**Task to complete:**
From the first line of the entries below through the line bearing "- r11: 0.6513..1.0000", write out each line exactly. Omit pictures.

**Data provided:**

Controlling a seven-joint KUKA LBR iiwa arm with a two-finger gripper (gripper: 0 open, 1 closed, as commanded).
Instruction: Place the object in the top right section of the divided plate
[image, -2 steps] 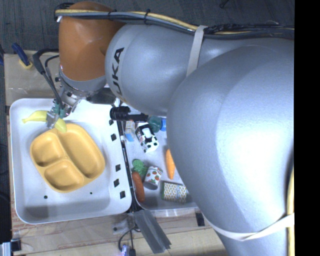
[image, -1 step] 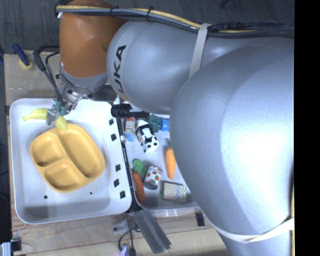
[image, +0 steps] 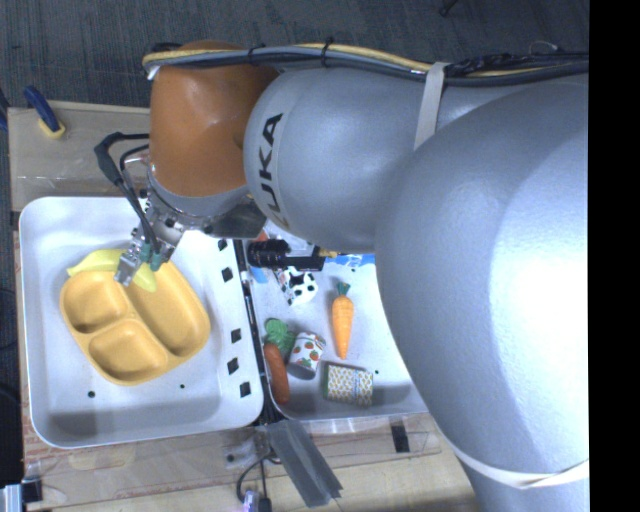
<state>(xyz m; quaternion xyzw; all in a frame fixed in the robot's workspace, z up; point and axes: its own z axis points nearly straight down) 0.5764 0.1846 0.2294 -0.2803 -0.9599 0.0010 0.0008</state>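
Grey arm (image: 480, 200) is being held over both bins; jaws (image: 140, 262), state untellable, are being poised touching the divided plate (image: 135, 320).

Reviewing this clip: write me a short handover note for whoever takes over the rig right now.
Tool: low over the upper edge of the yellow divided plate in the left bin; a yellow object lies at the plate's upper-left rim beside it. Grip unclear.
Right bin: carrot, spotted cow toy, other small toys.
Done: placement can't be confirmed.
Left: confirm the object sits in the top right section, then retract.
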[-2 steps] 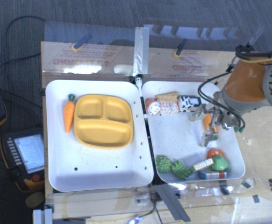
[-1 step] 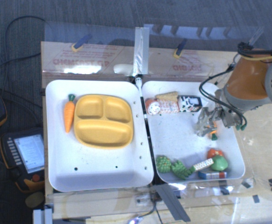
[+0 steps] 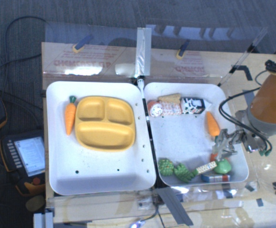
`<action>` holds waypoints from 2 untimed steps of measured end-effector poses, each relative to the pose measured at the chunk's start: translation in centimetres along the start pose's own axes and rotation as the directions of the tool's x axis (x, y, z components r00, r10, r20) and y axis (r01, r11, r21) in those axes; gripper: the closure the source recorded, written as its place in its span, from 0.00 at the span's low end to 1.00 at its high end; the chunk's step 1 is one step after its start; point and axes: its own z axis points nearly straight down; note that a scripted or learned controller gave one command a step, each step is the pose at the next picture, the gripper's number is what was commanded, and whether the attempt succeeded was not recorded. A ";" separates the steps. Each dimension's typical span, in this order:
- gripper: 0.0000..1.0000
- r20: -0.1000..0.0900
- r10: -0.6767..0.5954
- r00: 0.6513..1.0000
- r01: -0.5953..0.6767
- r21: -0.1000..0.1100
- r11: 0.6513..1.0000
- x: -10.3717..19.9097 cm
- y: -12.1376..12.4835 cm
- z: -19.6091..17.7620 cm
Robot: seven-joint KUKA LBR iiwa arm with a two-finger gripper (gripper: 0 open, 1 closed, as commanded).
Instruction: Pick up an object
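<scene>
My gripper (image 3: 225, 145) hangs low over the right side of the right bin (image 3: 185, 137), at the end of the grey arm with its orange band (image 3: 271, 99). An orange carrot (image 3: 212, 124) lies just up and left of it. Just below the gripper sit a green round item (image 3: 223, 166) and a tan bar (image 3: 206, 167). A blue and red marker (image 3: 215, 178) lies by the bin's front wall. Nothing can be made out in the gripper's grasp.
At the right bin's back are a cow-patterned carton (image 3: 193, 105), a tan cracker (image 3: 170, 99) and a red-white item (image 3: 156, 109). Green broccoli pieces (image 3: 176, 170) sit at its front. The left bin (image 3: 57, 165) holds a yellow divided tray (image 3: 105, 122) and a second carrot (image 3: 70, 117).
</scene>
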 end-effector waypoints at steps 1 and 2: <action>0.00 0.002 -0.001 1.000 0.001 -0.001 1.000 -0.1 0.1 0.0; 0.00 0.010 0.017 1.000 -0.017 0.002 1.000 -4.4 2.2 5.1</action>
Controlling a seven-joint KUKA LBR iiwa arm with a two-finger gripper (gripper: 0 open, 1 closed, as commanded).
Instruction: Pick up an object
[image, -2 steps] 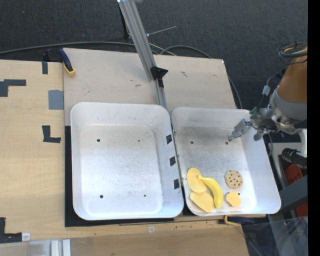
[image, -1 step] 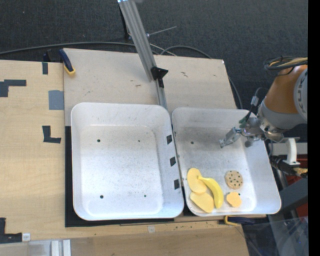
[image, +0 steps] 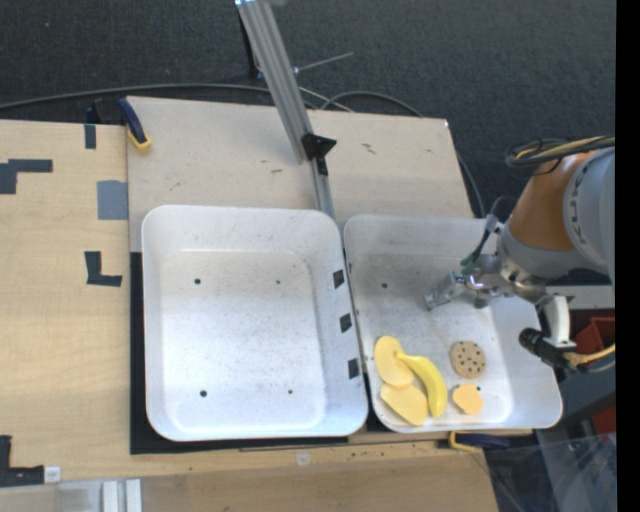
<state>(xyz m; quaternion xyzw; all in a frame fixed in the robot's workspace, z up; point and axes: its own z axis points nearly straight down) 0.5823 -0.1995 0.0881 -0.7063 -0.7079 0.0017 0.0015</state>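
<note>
In the right bin (image: 400, 240), near its front edge, lie a yellow banana (image: 428, 382), two flat yellow pieces (image: 391, 362) (image: 404, 404), a round brown cookie (image: 467, 357) and a small orange piece (image: 467, 400). My gripper (image: 441, 294) hangs over the middle of that bin, above bare floor, a short way behind the cookie and banana. Nothing shows in it. The grey arm with its orange band (image: 545, 215) reaches in from the right.
The left bin (image: 240, 320) stands beside the right one. A slanted metal pole (image: 285, 90) runs from the top down to the gap between the bins. A blue and yellow clamp (image: 134, 124) sits at the board's back left corner.
</note>
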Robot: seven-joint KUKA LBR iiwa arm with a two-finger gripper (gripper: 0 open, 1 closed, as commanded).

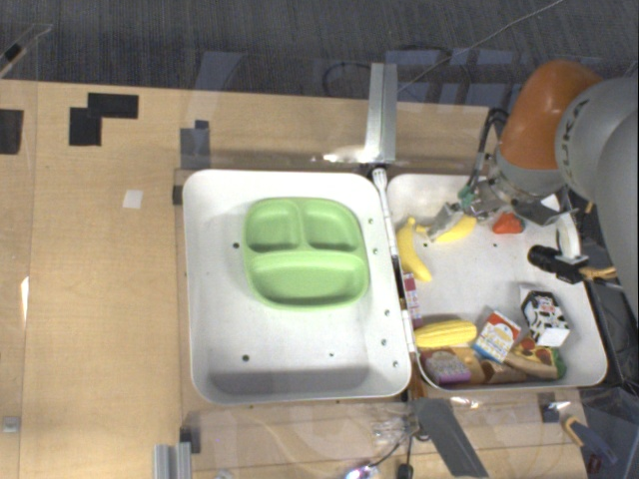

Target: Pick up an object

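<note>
My gripper [465,208] hangs low over the back of the right bin [469,287], reaching in from the right. A small yellow banana-shaped piece [454,231] lies right under its tip; whether it is held or just resting on the bin floor is unclear. A second yellow banana [410,252] lies by the bin's left wall. A red piece [509,224] sits just right of the gripper.
Along the right bin's front lie a corn cob [444,332], a purple item [450,367], a small carton [495,337], a black-and-white item [544,313] and a brown wedge [529,362]. The left bin [215,297] holds a green divided plate [300,277].
</note>
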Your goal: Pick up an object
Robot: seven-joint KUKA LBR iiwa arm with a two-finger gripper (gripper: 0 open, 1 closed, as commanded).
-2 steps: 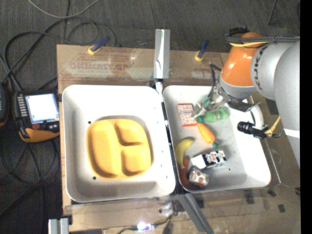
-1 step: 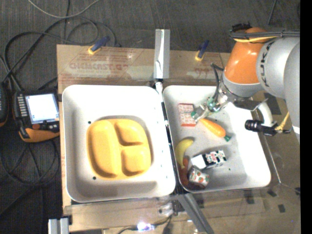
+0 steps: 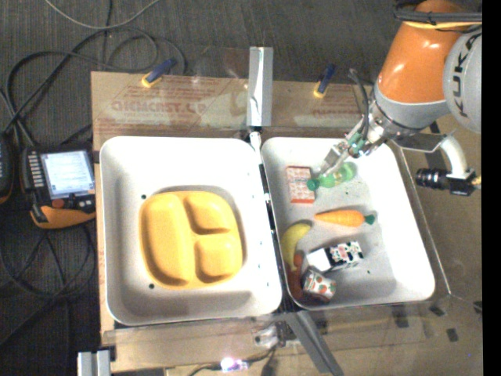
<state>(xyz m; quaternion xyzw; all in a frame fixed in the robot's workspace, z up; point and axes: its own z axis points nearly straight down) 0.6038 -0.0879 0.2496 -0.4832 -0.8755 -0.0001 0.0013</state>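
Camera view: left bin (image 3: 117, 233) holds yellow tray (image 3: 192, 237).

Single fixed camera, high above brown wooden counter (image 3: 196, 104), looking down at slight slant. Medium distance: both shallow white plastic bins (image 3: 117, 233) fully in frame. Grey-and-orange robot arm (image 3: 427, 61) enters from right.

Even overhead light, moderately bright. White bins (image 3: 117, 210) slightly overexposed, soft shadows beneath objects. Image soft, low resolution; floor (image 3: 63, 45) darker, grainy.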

**Task answer:**
Controlling a seven-joint KUKA LBR iiwa arm with a two-finger gripper (gripper: 0 open, 1 closed, as commanded).
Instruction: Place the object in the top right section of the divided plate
[image, -2 steps] 
[image, -1 step] 
[image, +0 steps] 
<state>(xyz m; quaternion xyzw; all in a frame fixed in the robot's workspace, z up; point and axes: its own z axis points nearly straight down) 0.5764 0.1846 0.2294 -0.2803 -0.9599 0.0010 0.0008</state>
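Grey arm (image: 480, 200) is being held over both bins; jaws (image: 140, 262), state untellable, are being poised touching the divided plate (image: 135, 320).

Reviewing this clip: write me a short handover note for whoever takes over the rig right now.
Tool: low over the upper edge of the yellow divided plate in the left bin; a yellow object lies at the plate's upper-left rim beside it. Grip unclear.
Right bin: carrot, spotted cow toy, other small toys.
Done: placement can't be confirmed.
Left: confirm the object sits in the top right section, then retract.
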[-2 steps] 
[-1 step] 
[+0 steps] 
`<action>` holds waypoints from 2 untimed steps of measured end-effector poses, each relative to the pose measured at the chunk's start: translation in centimetres along the start pose's own axes and rotation as the directions of the tool's x axis (x, y, z components r00, r10, r20) and y axis (r01, r11, r21) in those axes; gripper: the closure the source recorded, written as its place in its span, from 0.00 at the span's low end to 1.00 at its high end; the chunk's step 1 is one step after its start; point and axes: its own z axis points nearly straight down; note that a scripted or learned controller gave one command a step, each step is the pose at the next picture, the gripper's number is what was commanded, and whether the attempt succeeded was not recorded. A ";" separates the steps. Each dimension's typical span, in this order:
- gripper: 0.0000..1.0000
- r20: -0.1000..0.0900
- r10: -0.6767..0.5954
- r00: 0.6513..1.0000
- r01: -0.5953..0.6767
- r21: -0.1000..0.1100
- r11: 0.6513..1.0000

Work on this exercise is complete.